Onyx Collective, featuring saxophonist Isaiah Barr, has carried forward the D.I.Y. spirit of Studio Rivbea.
Ahmed Alramly & Rafik Greiss
Barr says Rivbea’s example lives on in the intentions of places where Onyx Collective plays. “I feel I’ve been very fortunate to grow up in New York and see kind of the changes in the remnants of that era,” he said. “I have always been very proactive in thinking about space in general in New York: from a sonic standpoint, but also a communal standpoint of what makes a place suitable or able to house a performance that is intimate and focused around creativity — and not entertainment.”
The spirit of Rivbea was present in 2016, when Barr and Onyx Collective took over a vacant restaurant space they dubbed NYXO on West Broadway to stage their own summerlong music series. “It starts with having that genuine connection with people on your block or in the neighborhood that can create a bridge,” he said, “and trying to then have an audience that’s fluid, that doesn’t feel like they’re not able to connect or speak with the artists.”
For Nicholson, inviting Barr and other younger musicians to play on the “Return to Rivbea” bill had a purpose. “I wanted to book people who played there, and I wanted to book people who would’ve played there, if then was now,” she said. “I wanted to make it equal.”
Other new-generation players participating include saxophonists James Brandon Lewis, Isaiah Collier and Darius Jones.
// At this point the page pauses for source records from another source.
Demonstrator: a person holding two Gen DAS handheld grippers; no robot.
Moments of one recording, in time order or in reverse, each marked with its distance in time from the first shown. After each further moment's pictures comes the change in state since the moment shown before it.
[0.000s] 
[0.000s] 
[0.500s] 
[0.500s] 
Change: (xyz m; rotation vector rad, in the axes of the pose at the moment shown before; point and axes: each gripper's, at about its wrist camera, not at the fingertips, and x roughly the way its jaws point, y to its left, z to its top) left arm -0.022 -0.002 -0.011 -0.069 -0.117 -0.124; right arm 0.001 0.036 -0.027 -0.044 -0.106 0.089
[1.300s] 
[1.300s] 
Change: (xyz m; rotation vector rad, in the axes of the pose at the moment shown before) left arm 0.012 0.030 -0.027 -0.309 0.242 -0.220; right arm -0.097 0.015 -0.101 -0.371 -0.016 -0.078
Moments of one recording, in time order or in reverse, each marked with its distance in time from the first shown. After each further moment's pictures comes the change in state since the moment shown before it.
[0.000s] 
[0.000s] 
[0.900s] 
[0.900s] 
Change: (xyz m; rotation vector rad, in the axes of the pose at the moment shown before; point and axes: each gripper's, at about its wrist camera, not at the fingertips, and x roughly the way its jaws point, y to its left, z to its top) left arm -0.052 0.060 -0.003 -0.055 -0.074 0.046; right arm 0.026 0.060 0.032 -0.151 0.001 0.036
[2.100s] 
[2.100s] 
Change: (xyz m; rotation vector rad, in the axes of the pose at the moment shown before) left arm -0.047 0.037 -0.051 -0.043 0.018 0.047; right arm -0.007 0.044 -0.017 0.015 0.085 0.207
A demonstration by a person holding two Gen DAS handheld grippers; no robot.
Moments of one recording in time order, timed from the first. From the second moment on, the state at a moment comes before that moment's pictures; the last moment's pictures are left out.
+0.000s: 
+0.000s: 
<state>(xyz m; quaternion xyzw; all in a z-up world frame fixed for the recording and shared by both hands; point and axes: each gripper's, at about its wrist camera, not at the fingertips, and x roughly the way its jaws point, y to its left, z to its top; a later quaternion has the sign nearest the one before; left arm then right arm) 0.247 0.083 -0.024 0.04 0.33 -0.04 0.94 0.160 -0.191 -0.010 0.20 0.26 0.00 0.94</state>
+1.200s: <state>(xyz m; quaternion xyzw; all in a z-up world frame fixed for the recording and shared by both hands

Among the Rivbea veterans on the bill are Parker, pianist Dave Burrell, bassoonist Karen Borca and trumpeter Ahmed Abdullah. The series also features poets, including Moten, Anne Waldman and Bob Holman. (A full schedule of participants can be found here.)
For Moten, having Studio Rivbea reawaken, especially with a conglomeration of younger and older players, speaks to something inherent in the music. “This is a unique opportunity in the sense that the space is made by the music,” he said. “And even though that space has changed, even though it’s different when the music comes back in there — and especially with new generations and musicians playing — then that space will be remade. We remake these spaces with our practices.”
Maybe our cities, too.
“Studio Rivbea Revisited” runs Jan. 4-8 at the Gene Frankel Theatre, 24 Bond St., and all performances will also stream live online; go here for details and ticket information.